What this task involves
Pull each line containing "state" from the data.

◆ ◆ ◆

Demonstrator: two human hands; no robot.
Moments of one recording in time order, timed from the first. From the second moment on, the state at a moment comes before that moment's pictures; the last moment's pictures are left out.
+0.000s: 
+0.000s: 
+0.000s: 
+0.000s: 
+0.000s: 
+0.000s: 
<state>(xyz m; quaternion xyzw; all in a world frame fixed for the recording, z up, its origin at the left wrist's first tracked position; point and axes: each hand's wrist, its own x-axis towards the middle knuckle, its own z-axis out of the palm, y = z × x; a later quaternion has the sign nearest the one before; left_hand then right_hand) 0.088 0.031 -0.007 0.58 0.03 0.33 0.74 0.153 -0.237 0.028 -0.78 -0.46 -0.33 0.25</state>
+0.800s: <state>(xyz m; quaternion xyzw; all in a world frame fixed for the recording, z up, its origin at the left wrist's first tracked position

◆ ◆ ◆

Task solution
Moments of one recording in time order, timed from the first. From the second moment on, the state at a moment comes before that moment's pictures; the last moment's pictures are left out.
<state>(xyz m; quaternion xyzw; all in a world frame fixed for the recording, z up, its origin at the left wrist's first tracked position; point and axes: each hand's wrist, its own x-axis towards the middle knuckle, its own z-axis out of the palm, y = z × x; a later quaternion has the sign nearest the one before; left_hand then right_hand) 0.088 0.031 -0.007 0.58 0.03 0.33 0.74 0.153 -0.237 0.028 -0.78 -0.46 -0.33 0.25</state>
+0.800s: <state>(xyz m; quaternion xyzw; all in a world frame fixed for the recording, z up, its origin at the left wrist's first tracked position

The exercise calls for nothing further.